***** Task material *****

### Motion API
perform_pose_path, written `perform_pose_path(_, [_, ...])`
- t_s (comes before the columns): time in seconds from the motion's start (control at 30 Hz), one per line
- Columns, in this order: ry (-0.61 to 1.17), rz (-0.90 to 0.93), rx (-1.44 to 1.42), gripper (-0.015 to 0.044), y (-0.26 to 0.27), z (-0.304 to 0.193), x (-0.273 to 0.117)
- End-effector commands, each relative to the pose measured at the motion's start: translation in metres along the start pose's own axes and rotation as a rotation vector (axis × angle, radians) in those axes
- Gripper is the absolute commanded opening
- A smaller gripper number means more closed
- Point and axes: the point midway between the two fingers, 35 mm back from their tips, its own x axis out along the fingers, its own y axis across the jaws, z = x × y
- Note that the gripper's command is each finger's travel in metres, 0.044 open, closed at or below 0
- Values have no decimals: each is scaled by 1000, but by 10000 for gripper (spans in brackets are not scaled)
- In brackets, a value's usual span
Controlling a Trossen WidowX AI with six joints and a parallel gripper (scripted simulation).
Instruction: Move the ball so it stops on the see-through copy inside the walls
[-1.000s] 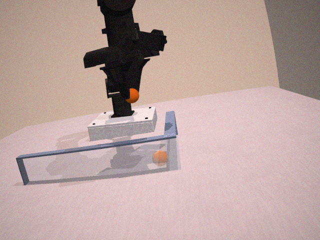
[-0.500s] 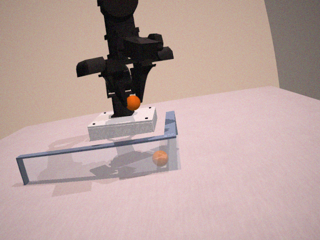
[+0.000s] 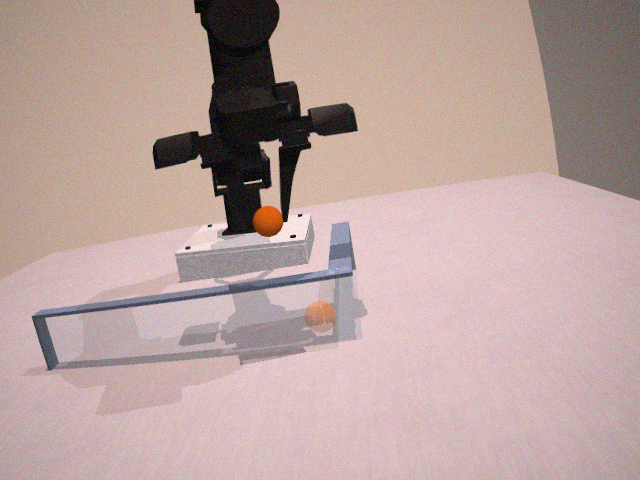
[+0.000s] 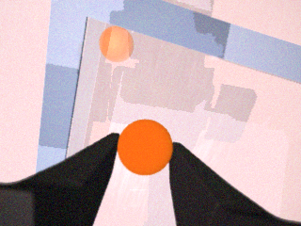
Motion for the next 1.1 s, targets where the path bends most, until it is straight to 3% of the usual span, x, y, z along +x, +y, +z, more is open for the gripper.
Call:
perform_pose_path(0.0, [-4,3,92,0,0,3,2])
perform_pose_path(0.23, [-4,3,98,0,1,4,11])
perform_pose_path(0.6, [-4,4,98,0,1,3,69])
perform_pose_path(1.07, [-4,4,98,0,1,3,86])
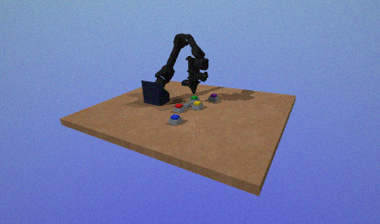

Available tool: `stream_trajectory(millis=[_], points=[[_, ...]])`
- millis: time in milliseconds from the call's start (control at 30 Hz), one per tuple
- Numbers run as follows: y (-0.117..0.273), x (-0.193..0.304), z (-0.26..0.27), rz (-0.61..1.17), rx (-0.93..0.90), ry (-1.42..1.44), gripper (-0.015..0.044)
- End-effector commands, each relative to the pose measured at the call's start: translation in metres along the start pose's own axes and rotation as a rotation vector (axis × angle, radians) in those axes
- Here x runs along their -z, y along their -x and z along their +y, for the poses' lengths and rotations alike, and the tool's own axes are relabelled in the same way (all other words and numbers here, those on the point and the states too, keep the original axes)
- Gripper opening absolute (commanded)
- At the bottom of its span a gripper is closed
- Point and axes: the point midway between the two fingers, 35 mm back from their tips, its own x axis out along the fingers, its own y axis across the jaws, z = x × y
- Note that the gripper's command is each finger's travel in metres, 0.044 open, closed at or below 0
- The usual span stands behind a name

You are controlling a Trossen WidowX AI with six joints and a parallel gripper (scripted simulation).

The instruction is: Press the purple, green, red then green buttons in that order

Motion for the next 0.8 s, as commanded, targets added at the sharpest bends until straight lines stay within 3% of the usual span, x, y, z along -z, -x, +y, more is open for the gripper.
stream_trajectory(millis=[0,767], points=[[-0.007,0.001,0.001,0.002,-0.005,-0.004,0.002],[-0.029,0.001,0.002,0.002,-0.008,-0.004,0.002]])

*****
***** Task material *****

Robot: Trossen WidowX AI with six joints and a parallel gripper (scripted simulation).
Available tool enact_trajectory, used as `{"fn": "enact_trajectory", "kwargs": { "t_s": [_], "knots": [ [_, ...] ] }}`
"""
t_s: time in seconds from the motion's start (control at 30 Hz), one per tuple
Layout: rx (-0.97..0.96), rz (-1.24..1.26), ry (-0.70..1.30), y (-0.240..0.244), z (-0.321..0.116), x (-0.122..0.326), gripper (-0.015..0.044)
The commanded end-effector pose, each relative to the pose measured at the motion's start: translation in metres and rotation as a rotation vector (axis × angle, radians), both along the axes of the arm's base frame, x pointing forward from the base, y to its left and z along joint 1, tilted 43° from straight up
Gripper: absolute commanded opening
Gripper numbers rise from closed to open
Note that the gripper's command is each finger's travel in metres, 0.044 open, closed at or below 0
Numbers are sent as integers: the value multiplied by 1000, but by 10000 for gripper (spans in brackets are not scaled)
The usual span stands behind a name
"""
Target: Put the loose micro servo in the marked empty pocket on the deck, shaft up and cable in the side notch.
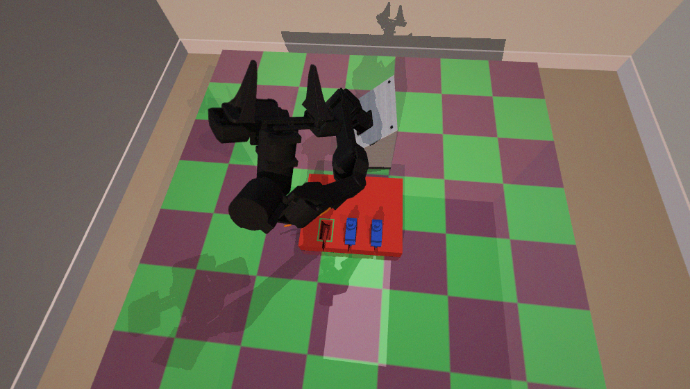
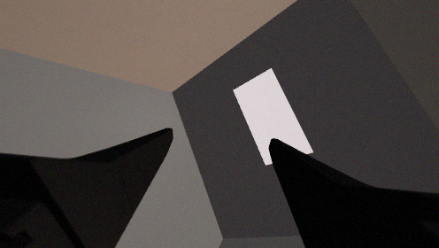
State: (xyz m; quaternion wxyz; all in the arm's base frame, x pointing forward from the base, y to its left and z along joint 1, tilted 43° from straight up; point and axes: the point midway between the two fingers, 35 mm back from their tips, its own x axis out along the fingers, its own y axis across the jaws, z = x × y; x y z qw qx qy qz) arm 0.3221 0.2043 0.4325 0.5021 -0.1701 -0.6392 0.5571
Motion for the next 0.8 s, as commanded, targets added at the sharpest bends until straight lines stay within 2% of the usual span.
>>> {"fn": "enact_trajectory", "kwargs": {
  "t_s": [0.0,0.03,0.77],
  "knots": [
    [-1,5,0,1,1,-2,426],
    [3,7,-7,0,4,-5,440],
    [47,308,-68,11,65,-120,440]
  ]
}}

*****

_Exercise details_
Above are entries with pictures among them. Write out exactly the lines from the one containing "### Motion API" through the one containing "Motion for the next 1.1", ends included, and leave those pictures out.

_Answer area_
### Motion API
perform_pose_path, written `perform_pose_path(_, [_, ...])`
- t_s (comes before the columns): time in seconds from the motion's start (control at 30 Hz), one per line
- Columns, in this order: ry (-0.61 to 1.17), rz (-0.90 to 0.93), rx (-1.44 to 1.42), gripper (-0.015 to 0.044), y (-0.26 to 0.27), z (-0.304 to 0.193), x (-0.273 to 0.117)
- End-effector commands, each relative to the pose measured at the motion's start: translation in metres along the start pose's own axes and rotation as a rotation vector (axis × angle, radians) in those axes
- Gripper is the absolute commanded opening
- A smaller gripper number means more closed
- Point and axes: the point midway between the two fingers, 35 mm back from their tips, its own x axis out along the fingers, its own y axis across the jaws, z = x × y
- Note that the gripper's command is each finger's travel in metres, 0.044 open, closed at or below 0
- Values have no decimals: each is scaled by 1000, but by 10000 for gripper (spans in brackets are not scaled)
- In brackets, a value's usual span
Controlling a Trossen WidowX AI with six joints and a parallel gripper (scripted simulation).
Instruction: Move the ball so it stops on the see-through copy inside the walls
[-1.000s] 
[-0.500s] 
[+0.000s] 
[+0.000s] 
Motion for the next 1.1 s, targets where the path bends most, until it is straight to 3% of the usual span, x, y, z along +x, +y, +z, more is open for the gripper.

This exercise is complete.